■ Activity: Without including any images, output the listing below exactly.

■ The data:
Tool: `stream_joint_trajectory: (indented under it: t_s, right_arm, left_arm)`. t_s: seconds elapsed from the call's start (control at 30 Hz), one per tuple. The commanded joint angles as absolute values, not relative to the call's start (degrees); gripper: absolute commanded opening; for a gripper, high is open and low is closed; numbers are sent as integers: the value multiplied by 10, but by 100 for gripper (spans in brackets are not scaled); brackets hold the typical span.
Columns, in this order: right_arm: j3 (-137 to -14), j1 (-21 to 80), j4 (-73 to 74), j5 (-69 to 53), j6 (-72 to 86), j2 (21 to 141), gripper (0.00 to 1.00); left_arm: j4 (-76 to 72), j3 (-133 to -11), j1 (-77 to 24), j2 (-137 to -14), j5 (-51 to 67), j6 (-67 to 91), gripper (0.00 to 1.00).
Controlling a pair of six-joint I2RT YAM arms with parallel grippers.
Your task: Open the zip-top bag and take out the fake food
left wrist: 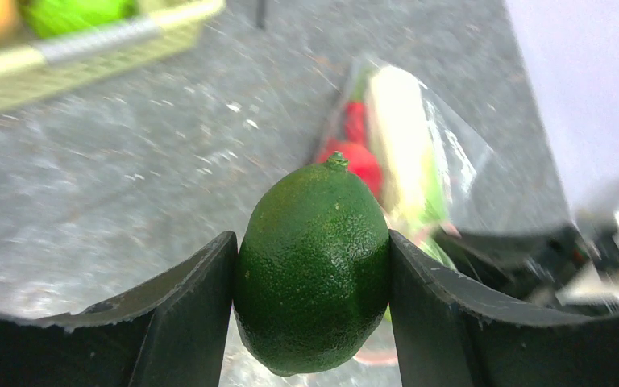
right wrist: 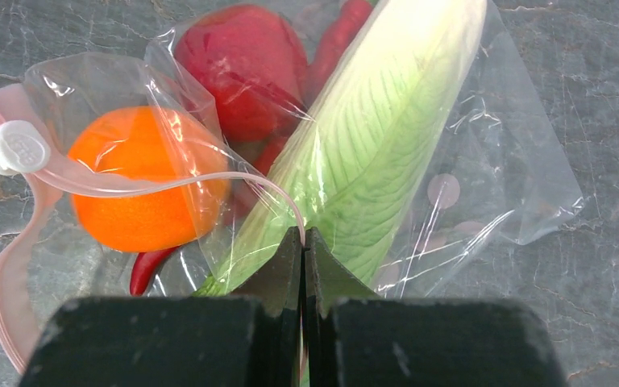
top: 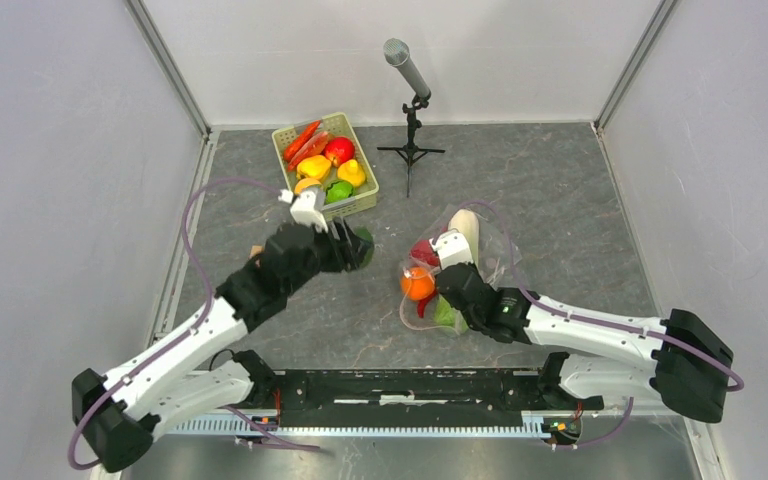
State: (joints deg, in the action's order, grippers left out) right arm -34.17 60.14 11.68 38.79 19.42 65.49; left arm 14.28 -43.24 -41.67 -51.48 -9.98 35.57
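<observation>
My left gripper (top: 356, 248) is shut on a dark green round fruit (left wrist: 314, 266), which it holds off the table, left of the bag; both fingers (left wrist: 201, 306) press its sides. The clear zip-top bag (right wrist: 508, 169) lies open on the grey table. My right gripper (right wrist: 304, 239) is shut on the bag's pale pink zip strip (right wrist: 209, 177) at the mouth. Inside the bag lie a round orange (right wrist: 141, 185), a red piece (right wrist: 242, 72) and a long white-and-green cabbage (right wrist: 371, 137). A white slider (right wrist: 12, 147) sits on the strip's left end.
A green lattice basket (top: 290, 135) with yellow peppers, red and green toy produce stands at the back left. A microphone on a small tripod (top: 410, 110) stands behind the bag. White walls close the table on three sides.
</observation>
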Motion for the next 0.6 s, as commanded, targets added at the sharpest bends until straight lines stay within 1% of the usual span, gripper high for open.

■ Task answer:
Tool: `stream_joint_trajectory: (indented under it: t_s, right_arm, left_arm)`. t_s: seconds elapsed from the call's start (control at 30 Hz), one per tuple. The commanded joint angles as absolute values, not relative to the call's start (degrees); gripper: absolute commanded opening; for a gripper, high is open and low is closed; numbers are sent as integers: the value multiplied by 10, but by 100 for gripper (spans in brackets are not scaled); brackets hold the typical span.
Columns, in this order: right_arm: j3 (-137 to -14), j1 (-21 to 80), j4 (-73 to 74), j5 (-69 to 53), j6 (-72 to 86), j2 (21 to 141), gripper (0.00 to 1.00); left_arm: j4 (-76 to 72), j3 (-133 to -11), j1 (-77 to 24), j2 (-137 to -14), j5 (-51 to 67), j6 (-67 to 91), gripper (0.00 to 1.00).
Controlling a pair of six-joint I2RT YAM arms with parallel grippers.
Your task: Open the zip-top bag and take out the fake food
left wrist: 
right wrist: 
top: 
State: (joints deg, in the action's order, grippers left out) right arm -34.17 60.14 11.68 38.79 19.42 65.49; left arm 14.28 -43.24 -41.67 -51.48 -9.98 35.57
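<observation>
My left gripper (top: 356, 248) is shut on a dark green round fruit (left wrist: 314, 266), which it holds off the table, left of the bag; both fingers (left wrist: 201, 306) press its sides. The clear zip-top bag (right wrist: 508, 169) lies open on the grey table. My right gripper (right wrist: 304, 239) is shut on the bag's pale pink zip strip (right wrist: 209, 177) at the mouth. Inside the bag lie a round orange (right wrist: 141, 185), a red piece (right wrist: 242, 72) and a long white-and-green cabbage (right wrist: 371, 137). A white slider (right wrist: 12, 147) sits on the strip's left end.
A green lattice basket (top: 290, 135) with yellow peppers, red and green toy produce stands at the back left. A microphone on a small tripod (top: 410, 110) stands behind the bag. White walls close the table on three sides.
</observation>
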Motion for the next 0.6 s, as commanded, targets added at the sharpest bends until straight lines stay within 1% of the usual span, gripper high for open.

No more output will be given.